Travelled to Groningen in the northern part of the Netherlands with laptop and sketch book in hand. It’s a large university city with some impressive old buildings. Weather was terrible! Wind, rain and hale but enjoyed seeing the city on foot. Stopped off for coffee. Took in the view towards the Martini tower.
Once in the Grote markt I stood and sheltered by the tourist info centre and did a few sketches. Really like the architecture and the theatre/bar signs. Sketched cyclists and cars passing from the St Jansstraat.
Enjoyed the Jan Altink exhibition showing the dutch artists paintings and prints from the 1920’s and 30’s. Often painting Groningen landscapes and workers on the land. His influence from the german expressionists (notably Kirchner) is clear. Always like to see prints and liked his etchings and woodcuts. (above)
There’s also an exhibition of traditional and contempory portraits and chinese porcelain which is worth seeing.

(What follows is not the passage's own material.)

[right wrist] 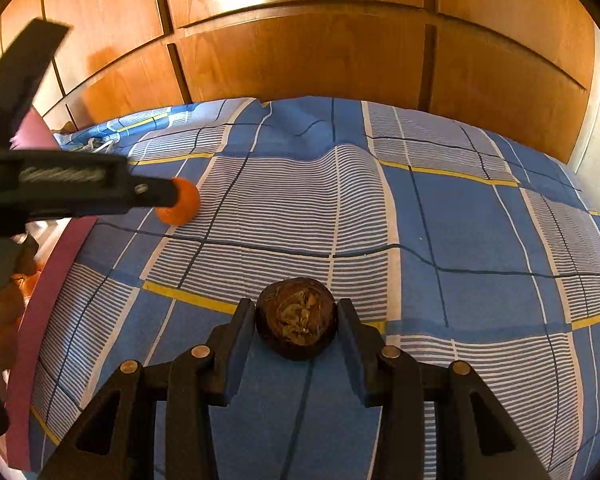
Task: Organize fruits
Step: 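Close the left gripper on the orange while the right gripper holds the dark round fruit, then carry the orange into the tray and open the left gripper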
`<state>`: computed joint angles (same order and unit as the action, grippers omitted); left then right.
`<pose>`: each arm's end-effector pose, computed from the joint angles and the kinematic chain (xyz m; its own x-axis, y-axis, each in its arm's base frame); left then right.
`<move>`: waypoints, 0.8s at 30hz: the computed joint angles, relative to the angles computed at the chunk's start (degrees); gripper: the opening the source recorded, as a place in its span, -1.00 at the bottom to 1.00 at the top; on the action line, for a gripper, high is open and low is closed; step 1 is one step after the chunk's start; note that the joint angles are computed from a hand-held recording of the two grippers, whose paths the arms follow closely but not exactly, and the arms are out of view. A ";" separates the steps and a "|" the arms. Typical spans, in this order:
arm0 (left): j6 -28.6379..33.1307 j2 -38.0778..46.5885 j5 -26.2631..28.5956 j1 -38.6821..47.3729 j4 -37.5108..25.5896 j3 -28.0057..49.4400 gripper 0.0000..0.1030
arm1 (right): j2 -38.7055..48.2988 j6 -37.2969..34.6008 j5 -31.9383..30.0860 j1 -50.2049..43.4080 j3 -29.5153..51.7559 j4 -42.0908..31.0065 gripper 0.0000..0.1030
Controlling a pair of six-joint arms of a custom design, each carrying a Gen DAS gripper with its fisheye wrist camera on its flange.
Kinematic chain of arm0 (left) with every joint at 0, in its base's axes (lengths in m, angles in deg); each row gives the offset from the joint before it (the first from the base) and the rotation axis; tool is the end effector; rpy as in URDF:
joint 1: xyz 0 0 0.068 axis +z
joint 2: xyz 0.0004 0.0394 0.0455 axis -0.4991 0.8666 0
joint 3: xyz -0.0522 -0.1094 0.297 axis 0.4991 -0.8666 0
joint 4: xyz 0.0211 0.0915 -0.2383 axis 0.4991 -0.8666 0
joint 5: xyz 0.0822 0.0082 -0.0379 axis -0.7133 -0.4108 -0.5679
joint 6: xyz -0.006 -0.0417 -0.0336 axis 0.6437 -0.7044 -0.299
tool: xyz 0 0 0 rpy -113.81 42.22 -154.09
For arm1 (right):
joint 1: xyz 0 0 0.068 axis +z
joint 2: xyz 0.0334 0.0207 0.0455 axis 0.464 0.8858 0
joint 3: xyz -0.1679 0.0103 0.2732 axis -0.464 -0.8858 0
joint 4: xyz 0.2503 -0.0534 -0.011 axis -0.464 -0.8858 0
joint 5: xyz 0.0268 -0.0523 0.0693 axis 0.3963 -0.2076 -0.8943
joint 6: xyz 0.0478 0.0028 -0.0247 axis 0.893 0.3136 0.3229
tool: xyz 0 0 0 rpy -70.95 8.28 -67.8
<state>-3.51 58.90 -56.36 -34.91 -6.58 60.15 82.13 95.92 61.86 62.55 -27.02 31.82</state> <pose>0.3431 -0.0375 0.0207 -0.8505 0.1549 -0.5027 0.2598 0.9546 -0.1454 0.2085 0.1321 -0.0097 -0.7409 0.1275 -0.6594 0.0346 0.9878 0.1520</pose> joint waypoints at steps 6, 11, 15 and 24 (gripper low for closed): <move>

I often spend more time in the shop and cafe than I do in exhibitions. The museum is very striking inside and out. Designed by Allessandro Mendini and Phillippe Starck opened in 1994. Futuristic and colourful in design it’s a nice place to relax. I liked the interior design of the cafe with ‘twig’ chairs, red pendant lights and grey walls. I ordered the cake with the edible museum photo on top!
I looked out of the window and sketched the cyclists and pedestrians walking on the bridge.
My exhibition at the Hop Gallery in Lewes, Sussex starts this Saturday (19th November ) and runs until next Sunday (27th November). There will be new drawings and prints on show. Hope to see you there!